Juventus Turyn od jakiegoś czasu pilnie poszukuje środkowego pomocnika. Co prawda celem numer jeden dla Giuseppe Marotty jest Cristian Ledesma, ale dyrektor sportowy Starej Damy nie byłby sobą, gdyby nie miał przygotowanej alternatywy. I właśnie tą opcją zastępczą ma być Angelo Palombo.


Udostępnij na Udostępnij na

28-latek rozegrał już około 250 oficjalnych meczów w barwach „Blucerchiati”. Obecnie przygotowuje się z zespołem Sampdorii do pucharowego meczu z w ramach Ligi Europy z Werderem Brema.

I to jest właśnie kluczowa sprawa całego domniemanego transferu. Gdyby potyczka z niemieckim klubem zakończyła się porażką, wielce prawdopodobne, iż Angelo Palombo zamieni region Ligurii na stolicę Piemontu. Tym bardziej, że trenerem „Starej Damy” jest były szkoleniowiec reprezentanta Włoch. Co prawda, dotychczasowy klub ani myśli by pozbywać się swojego kluczowego zawodnika, jednak Giuseppe Marotta z pewnością się nie podda.

Karta zawodnika szacowana jest na koszt około 10 milionów euro. W związku z tym może uda się szybko załatać dziurę, po transferze Christiana Poulsena do „The Reds”. Pamiętać jednak trzeba, iż priorytetowym wzmocnieniem według dyrektora sportowego Juventusu Turyn jest ktoś z dwójki Ledesma/Montolivo. Ci zawodnicy najczęściej pojawiają się w spekulacjach transferowych dotyczących „Bianconerich”.

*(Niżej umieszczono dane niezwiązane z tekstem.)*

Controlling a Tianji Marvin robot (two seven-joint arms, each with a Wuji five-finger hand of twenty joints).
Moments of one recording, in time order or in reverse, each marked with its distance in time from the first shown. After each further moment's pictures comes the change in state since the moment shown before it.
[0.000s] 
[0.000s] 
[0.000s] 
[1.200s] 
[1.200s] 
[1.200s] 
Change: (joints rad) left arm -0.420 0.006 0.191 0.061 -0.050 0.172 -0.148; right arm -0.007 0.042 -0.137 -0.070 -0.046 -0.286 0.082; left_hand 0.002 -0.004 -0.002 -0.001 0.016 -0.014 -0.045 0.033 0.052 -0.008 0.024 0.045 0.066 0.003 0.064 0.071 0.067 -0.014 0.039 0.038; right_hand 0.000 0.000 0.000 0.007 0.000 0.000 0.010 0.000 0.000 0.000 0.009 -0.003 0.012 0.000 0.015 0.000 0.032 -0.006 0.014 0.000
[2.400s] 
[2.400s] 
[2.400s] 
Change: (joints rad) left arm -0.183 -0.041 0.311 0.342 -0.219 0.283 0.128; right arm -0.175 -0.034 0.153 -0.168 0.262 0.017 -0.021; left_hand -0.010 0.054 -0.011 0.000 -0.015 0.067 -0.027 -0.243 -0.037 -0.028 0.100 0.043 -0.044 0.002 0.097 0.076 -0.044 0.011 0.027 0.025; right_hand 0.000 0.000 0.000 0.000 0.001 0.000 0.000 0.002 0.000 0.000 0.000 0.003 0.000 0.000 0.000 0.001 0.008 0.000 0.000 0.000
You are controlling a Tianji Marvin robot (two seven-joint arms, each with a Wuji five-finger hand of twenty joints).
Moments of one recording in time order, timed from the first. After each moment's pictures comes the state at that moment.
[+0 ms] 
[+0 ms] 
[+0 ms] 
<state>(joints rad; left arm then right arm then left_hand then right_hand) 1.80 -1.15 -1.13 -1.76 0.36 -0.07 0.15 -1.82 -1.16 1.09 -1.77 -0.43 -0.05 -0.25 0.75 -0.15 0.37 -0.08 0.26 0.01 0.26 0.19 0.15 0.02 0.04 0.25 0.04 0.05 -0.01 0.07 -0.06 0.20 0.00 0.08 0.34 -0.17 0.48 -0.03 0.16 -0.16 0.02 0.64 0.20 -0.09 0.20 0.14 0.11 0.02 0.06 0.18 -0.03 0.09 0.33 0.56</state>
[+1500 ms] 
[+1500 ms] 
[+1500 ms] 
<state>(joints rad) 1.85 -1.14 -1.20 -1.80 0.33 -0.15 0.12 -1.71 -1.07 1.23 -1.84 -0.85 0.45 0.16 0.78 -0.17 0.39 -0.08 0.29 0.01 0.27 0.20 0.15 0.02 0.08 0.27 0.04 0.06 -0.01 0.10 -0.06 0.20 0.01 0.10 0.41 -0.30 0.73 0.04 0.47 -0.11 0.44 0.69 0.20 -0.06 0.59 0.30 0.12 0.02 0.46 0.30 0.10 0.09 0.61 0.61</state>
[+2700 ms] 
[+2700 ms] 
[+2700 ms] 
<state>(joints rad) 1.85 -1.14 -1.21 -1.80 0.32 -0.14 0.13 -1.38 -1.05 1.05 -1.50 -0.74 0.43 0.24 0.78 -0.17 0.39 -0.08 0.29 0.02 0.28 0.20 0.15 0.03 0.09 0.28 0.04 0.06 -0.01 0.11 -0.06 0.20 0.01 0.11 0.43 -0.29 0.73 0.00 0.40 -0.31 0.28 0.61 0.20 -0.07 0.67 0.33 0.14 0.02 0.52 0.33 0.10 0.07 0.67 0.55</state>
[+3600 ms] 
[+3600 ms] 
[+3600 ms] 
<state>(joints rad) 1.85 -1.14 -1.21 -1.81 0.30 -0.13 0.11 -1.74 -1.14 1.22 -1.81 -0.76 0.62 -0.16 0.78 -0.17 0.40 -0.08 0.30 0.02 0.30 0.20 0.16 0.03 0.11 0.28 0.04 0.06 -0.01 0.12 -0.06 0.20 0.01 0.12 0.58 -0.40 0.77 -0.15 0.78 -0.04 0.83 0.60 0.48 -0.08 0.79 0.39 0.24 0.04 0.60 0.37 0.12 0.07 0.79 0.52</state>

Ale nic nie trwa wiecznie, jak mówi znana maksyma. Teraz uwaga została skierowana właśnie na Palombo. Istotną sprawą w całej transakcji jest także zdanie Luigi Del Neriego, który wcale nie ukrywa sympatii do swojego byłego podopiecznego i chętnie widziałby go w swoim obecnym zespole.